Lovelock brought an engineer's sensibilities to the analysis of Mother Earth. He was a tinkerer, inventor, patent holder, and had worked for the biggest engineering firm of all time, NASA. In 1972, Lovelock offered a hypothesis of where the planet's self-government lay. He wrote, "The entire range of living matter on Earth, from whales to viruses, from oaks to algae, could be regarded as constituting a single living entity, capable of manipulating the Earth's atmosphere to suit its overall needs and endowed with faculties and powers far beyond those of its constituent part." Lovelock called this view Gaia. Together with microbiologist Lynn Margulis, the two published the view in 1972 so that it could be critiqued on scientific terms. Lovelock says, "The Gaia theory is a bit stronger than coevolution," at least as biologists use the word.

A pair of coevolutionary creatures chasing each other in an escalating arms race can only seem to veer out of control. Likewise, a pair of cozy coevolutionary symbionts embracing each other can only seem to lead to stagnant solipsism. But Lovelock saw that if you had a vast network of coevolutionary impulses, such that no creatures could escape creating its own substrate and the substrate its own creatures, then the web of coevolution spread around until it closed a circuit of self-making and self-control. The "obligate cooperation" of Ehrlich's coevolution -- whether of mutual enemies or mutual partners -- cannot only raise an emergent cohesion out of the parts, but this cohesion can actively temper its own extremes and thereby seek its own survival. The solidarity produced by a planetary field of creatures mirrored in a coevolving environment and each other is what Lovelock means by Gaia.

Many biologists (including Paul Ehrlich) are unhappy with the idea of Gaia because Lovelock expanded the definition of life without asking their permission. He unilaterally enlarged life's scope to include a predominantly mechanical apparatus. In one easy word, a solid planet became "the largest manifestation of life" that we know. It is an odd beast: 99.9 percent rock, a lot of water, and a little air, wrapped up in the thinnest green film that would stretch around it.

But if Earth is reduced to the size of a bacteria, and inspected under high-powered optics, would it seem stranger than a virus? Gaia hovers there, a blue sphere under the stark light, inhaling energy, regulating its internal states, fending off disturbances, complexifying, and ready to transform another planet if given a chance.

While Lovelock backs off earlier assertions that Gaia is an organism, or acts as if it is one, he maintains that it really is a system that has living characteristics. It is a vivisystem. It is a system that is alive, whether or not it possesses all the attributes needed for an organism.

That Gaia is made up of many purely mechanical circuits shouldn't deter us from applying the label of life. After all, cells are mostly chemical cycles. Some ocean diatoms are mostly inert, crystallized calcium. Trees are mostly dead pulp. But they are still living organisms.

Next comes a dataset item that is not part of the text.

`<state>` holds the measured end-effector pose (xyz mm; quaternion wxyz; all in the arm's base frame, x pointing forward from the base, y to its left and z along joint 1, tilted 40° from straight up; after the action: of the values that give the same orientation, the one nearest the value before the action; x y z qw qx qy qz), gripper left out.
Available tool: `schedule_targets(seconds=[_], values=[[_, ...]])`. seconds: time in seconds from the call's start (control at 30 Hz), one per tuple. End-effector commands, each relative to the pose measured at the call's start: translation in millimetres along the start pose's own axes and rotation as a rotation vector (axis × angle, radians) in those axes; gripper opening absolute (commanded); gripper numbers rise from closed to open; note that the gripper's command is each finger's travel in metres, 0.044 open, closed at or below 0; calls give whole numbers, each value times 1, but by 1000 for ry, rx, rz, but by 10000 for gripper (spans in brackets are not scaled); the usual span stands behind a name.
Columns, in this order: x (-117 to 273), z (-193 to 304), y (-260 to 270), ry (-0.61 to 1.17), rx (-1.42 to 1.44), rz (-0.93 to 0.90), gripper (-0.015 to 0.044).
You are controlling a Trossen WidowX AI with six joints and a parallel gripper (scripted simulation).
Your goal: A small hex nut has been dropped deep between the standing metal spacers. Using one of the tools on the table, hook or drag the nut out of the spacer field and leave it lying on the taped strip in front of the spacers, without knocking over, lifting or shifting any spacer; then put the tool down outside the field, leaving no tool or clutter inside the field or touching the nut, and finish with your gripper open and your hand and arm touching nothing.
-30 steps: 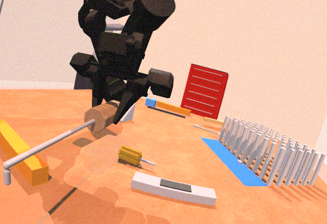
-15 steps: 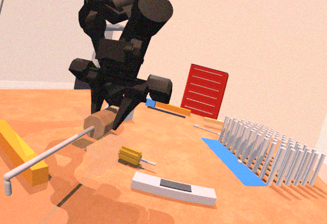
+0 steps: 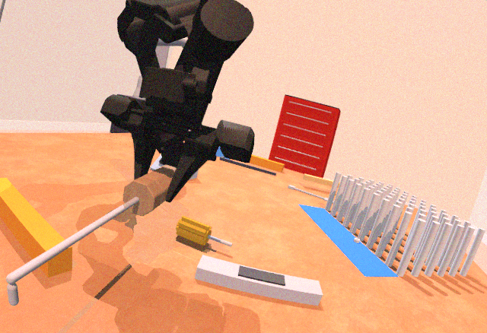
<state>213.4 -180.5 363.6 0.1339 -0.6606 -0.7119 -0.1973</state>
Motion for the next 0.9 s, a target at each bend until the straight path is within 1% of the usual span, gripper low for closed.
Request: schedule_targets(seconds=[0.0,0.87], values=[[-3,1,0,1,2,-3,0],[-19,8,-3,-2,3,-4,0]])
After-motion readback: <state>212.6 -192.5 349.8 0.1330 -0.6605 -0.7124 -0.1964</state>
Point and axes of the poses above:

Gaia is a bounded whole. As a living system, its inert, mechanistic parts are part of its life. Lovelock: "There is no clear distinction anywhere on the Earth's surface between living and nonliving matter. There is merely a hierarchy of intensity going from the material environment of the rocks and atmosphere to the living cells." Somewhere at the boundary of Gaia, either in the rarefied airs of the stratosphere or deep in the Earth's molten core, the effects of life fade. No one can say where that line is, if there is a line.